Motivation

With the advent of a paradigm shift towards data-driven scientific discovery in materials science and engineering (MSE), machine learning (ML) methods are increasingly finding their way into research domains that have previously relied on experimental discoveries aided by modeling and simulations. With the aid of ML models, properties of new materials can be predicted based on information that is too complex and too vast for traditional human reasoning. However, to make accurate predictions, ML methods rely on an adequately large volume of standardized and unbiased datasets for training and testing. Compared to other scientific domains, publicly available MSE datasets are heterogenous in nature and sparse in number.

The systematic extraction of informative features from raw data to use as input for an ML algorithm (feature engineering) requires consistent and standardized data formats that are described with rich metadata. Accordingly, the acquisition, preprocessing, and quality control of data (often combined from heterogeneous data sources) is both a critical and a time-intensive step in building an ML model, particularly in the MSE domain. The high cost and time required for, e.g., the experimental synthesis of new materials and the characterization and optimization of their properties often precludes the generation of a sufficiently large volume of new data by single research groups or even institutions, highlighting the need for the development of common data standards and infrastructures for the sharing of MSE datasets.

Objectives

At BAM, we aim to facilitate the application of ML methods by integrating appropriate research data management (RDM) strategies in the whole research process from the creation of a materials dataset to its preprocessing and integration with further data in an ML model to its publication in a scientific repository.

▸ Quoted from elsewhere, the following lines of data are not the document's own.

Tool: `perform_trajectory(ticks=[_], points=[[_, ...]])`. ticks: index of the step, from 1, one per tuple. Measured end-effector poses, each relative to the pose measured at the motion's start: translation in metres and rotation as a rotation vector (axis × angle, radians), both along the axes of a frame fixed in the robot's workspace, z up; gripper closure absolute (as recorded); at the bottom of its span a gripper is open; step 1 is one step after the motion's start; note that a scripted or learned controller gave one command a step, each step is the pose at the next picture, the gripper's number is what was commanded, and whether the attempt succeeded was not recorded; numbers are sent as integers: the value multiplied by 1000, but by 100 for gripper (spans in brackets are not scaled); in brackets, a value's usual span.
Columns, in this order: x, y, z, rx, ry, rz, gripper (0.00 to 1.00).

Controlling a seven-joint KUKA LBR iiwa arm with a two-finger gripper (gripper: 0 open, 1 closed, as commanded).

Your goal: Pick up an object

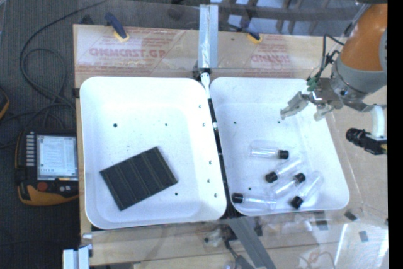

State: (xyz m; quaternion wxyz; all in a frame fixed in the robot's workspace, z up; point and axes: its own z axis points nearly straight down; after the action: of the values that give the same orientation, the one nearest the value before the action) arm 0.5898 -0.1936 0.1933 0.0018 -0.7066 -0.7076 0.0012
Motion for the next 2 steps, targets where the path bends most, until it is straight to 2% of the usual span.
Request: perform_trajectory(ticks=[1, 2], points=[[-55, -21, -97, 6, -5, 103, 0], [-87, 45, -102, -8, -20, 160, 0]])
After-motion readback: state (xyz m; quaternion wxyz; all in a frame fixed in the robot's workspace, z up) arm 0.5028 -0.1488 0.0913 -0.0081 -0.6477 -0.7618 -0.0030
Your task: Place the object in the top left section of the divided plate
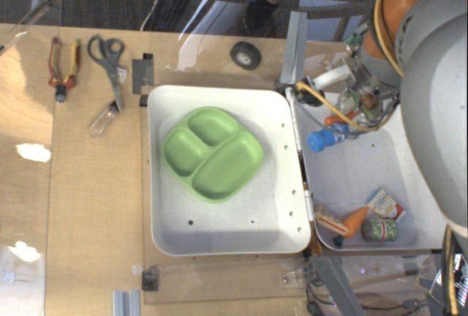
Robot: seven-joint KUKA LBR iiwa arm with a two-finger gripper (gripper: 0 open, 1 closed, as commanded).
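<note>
we note the gripper low in the right bin, grip state unclear, blue object just left below it, green divided plate well left in the other bin.

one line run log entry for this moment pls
stage: reaching in right bin | gripper: over blue bottle | green divided plate: in left bin, nothing placed yet

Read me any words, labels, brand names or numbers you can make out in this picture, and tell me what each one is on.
No text reads clearly.
Small packet in the right bin: coloured print, too blurred to read.
Green can beside it: label too small to read.
Blue bottle: no legible label.
Green divided plate, scissors, pliers, tape roll: no visible markings.
</note>
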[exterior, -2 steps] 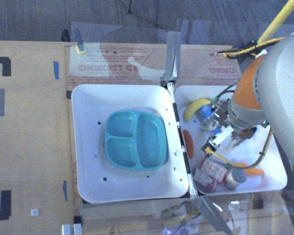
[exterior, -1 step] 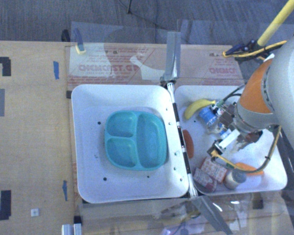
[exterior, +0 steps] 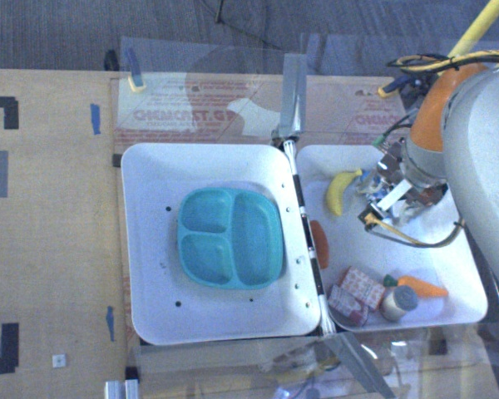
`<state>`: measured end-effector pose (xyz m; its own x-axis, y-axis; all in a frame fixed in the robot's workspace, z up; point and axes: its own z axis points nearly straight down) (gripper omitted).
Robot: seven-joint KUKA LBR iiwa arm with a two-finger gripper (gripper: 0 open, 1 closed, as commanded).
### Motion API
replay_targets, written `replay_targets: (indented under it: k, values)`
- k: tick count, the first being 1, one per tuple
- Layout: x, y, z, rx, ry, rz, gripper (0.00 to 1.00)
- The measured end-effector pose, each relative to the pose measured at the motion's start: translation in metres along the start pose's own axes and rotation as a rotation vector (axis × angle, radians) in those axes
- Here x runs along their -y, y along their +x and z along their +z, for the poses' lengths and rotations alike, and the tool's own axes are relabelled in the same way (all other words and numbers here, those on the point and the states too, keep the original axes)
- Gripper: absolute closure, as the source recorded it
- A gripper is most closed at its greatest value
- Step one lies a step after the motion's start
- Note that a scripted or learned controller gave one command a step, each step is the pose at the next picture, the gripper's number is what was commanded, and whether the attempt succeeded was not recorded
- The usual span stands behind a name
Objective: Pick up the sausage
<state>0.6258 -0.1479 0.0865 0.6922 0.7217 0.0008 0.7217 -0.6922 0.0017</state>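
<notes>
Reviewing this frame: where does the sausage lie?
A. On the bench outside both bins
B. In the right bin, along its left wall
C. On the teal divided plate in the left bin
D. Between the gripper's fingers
B: the sausage lies in the right bin against its left wall, below the banana and apart from the gripper, which is by the banana.

You see a bulky pale grey arm (exterior: 482,152) with an orange wrist band (exterior: 432,119), black cables (exterior: 416,238), and a dark metal gripper (exterior: 381,208).
</notes>
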Motion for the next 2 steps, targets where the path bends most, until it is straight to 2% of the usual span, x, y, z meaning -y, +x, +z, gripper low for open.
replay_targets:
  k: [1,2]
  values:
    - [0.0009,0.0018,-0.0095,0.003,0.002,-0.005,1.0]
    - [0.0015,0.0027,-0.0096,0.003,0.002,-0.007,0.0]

We aim to develop services and standards that empower researchers to describe, manage and track the provenance of research data from heterogeneous sources in a central RDM system in a standardized and interoperable manner in line with the FAIR principles for scientific data management [1]. The parameters and results of an ML model will be linked with the datasets used for training or testing, thus providing the basis for seamless tracking of data lineage and contributing to the transparency of ML applications in MSE.

The desired functionality of an RDM system for ML includes i.a. the following features:

• automated import (where necessary including quality control) of data and metadata from heterogeneous sources
• standardized representation of domain-specific features
• advanced metadata search capabilities
• integration with computational tools and workflows for statistical data analysis and ML via APIs
• automated feedback of parameters and output of the ML model into the RDM system
• export of data (including source code) and associated metadata to public repositories

References

[1] Wilkinson, Mark D., et al. "The FAIR Guiding Principles for scientific data management and stewardship." Scientific data 3.1 (2016): 1-9.